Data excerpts

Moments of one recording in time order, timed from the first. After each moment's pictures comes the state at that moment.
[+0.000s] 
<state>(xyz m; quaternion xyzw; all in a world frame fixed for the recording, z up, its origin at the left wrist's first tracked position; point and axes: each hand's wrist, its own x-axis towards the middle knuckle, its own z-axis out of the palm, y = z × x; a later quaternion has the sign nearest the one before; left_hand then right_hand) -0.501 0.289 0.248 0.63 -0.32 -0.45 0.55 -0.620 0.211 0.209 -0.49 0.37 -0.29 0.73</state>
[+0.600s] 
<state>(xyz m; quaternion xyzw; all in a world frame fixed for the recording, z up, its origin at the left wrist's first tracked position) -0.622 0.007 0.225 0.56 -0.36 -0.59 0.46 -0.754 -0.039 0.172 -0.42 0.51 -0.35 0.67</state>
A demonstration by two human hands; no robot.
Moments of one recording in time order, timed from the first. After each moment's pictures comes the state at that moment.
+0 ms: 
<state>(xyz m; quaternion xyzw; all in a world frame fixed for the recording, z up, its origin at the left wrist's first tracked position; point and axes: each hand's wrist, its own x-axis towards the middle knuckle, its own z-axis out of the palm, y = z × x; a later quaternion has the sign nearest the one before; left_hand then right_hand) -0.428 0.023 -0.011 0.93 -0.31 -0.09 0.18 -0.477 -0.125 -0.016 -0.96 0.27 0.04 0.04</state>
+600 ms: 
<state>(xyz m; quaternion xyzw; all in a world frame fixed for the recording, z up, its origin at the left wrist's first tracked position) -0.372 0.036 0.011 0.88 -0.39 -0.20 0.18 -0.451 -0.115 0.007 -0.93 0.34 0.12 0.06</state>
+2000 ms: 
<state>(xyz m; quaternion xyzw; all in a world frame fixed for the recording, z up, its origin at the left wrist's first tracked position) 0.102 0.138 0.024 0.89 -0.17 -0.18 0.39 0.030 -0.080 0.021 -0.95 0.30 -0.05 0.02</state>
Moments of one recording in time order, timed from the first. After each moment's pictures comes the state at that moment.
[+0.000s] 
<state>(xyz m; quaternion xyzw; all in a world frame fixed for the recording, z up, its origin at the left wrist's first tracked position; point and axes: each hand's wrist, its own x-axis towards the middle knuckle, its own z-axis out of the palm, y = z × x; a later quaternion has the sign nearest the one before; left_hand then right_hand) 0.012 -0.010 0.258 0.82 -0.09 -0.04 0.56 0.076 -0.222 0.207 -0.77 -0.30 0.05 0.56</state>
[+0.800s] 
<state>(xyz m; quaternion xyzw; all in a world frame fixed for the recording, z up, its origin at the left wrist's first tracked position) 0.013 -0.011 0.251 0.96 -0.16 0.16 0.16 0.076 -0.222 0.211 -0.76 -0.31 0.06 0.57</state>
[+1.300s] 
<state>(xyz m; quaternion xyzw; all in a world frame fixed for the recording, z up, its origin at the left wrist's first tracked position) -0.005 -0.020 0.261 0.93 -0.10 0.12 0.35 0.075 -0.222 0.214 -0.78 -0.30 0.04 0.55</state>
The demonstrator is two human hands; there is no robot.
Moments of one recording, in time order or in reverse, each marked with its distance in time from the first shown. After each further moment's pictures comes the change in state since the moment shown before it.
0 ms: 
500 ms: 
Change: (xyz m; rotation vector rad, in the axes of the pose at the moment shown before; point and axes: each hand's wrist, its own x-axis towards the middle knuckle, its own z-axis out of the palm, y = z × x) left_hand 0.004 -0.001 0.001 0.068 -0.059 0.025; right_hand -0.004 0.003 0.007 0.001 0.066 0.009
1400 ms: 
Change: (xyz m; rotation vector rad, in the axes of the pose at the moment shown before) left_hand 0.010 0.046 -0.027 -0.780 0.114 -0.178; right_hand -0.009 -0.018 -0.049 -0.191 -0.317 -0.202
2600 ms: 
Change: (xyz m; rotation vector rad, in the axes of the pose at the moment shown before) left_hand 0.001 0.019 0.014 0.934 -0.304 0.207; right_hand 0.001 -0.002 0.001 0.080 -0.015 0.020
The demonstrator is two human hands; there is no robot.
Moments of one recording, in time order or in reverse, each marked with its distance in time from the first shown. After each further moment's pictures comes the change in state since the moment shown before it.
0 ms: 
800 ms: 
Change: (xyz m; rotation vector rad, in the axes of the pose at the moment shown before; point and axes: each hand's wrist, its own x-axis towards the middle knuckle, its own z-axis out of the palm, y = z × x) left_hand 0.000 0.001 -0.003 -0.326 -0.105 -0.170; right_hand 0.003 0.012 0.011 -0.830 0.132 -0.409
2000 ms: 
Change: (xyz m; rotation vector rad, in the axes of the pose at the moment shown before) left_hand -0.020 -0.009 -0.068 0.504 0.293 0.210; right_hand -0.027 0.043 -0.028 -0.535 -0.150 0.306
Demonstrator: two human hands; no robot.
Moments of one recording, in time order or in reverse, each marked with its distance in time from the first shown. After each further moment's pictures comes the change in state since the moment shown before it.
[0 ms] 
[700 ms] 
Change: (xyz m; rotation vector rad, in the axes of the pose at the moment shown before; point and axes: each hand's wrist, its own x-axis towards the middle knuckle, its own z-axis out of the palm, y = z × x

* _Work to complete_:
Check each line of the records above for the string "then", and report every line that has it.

* _Answer for this exercise_:
<state>(xyz m; quaternion xyzw; all in a world frame fixed for the recording, z up, its origin at the left wrist's first tracked position; point and axes: each hand's wrist, its own x-axis towards the middle knuckle, its own z-axis out of the palm, y = z × x; a later quaternion has the sign nearest the one before; left_hand then right_hand) -0.501 0.289 0.248 0.63 -0.32 -0.45 0.55 -0.620 0.211 0.209 -0.49 0.37 -0.29 0.73</state>
<state>(xyz m; quaternion xyzw; all in a world frame fixed for the recording, z up, its origin at the left wrist's first tracked position; point and axes: each hand's wrist, its own x-axis towards the middle knuckle, its own z-axis out of the palm, y = z × x; a later quaternion has the sign nearest the one before; left_hand then right_hand) -0.428 0.023 -0.011 0.93 -0.31 -0.09 0.18 -0.477 -0.125 -0.016 -0.96 0.27 0.04 0.04</state>
<state>(xyz m; quaternion xyzw; all in a world frame fixed for the recording, z up, its origin at the left wrist's first tracked position; point and axes: each hand's wrist, its own x-axis towards the middle knuckle, its own z-axis out of the palm, y = z × x; a later quaternion has the sign nearest the one before; left_hand then right_hand) 0.012 -0.010 0.258 0.82 -0.09 -0.04 0.56 0.076 -0.222 0.207 -0.77 -0.30 0.05 0.56</state>

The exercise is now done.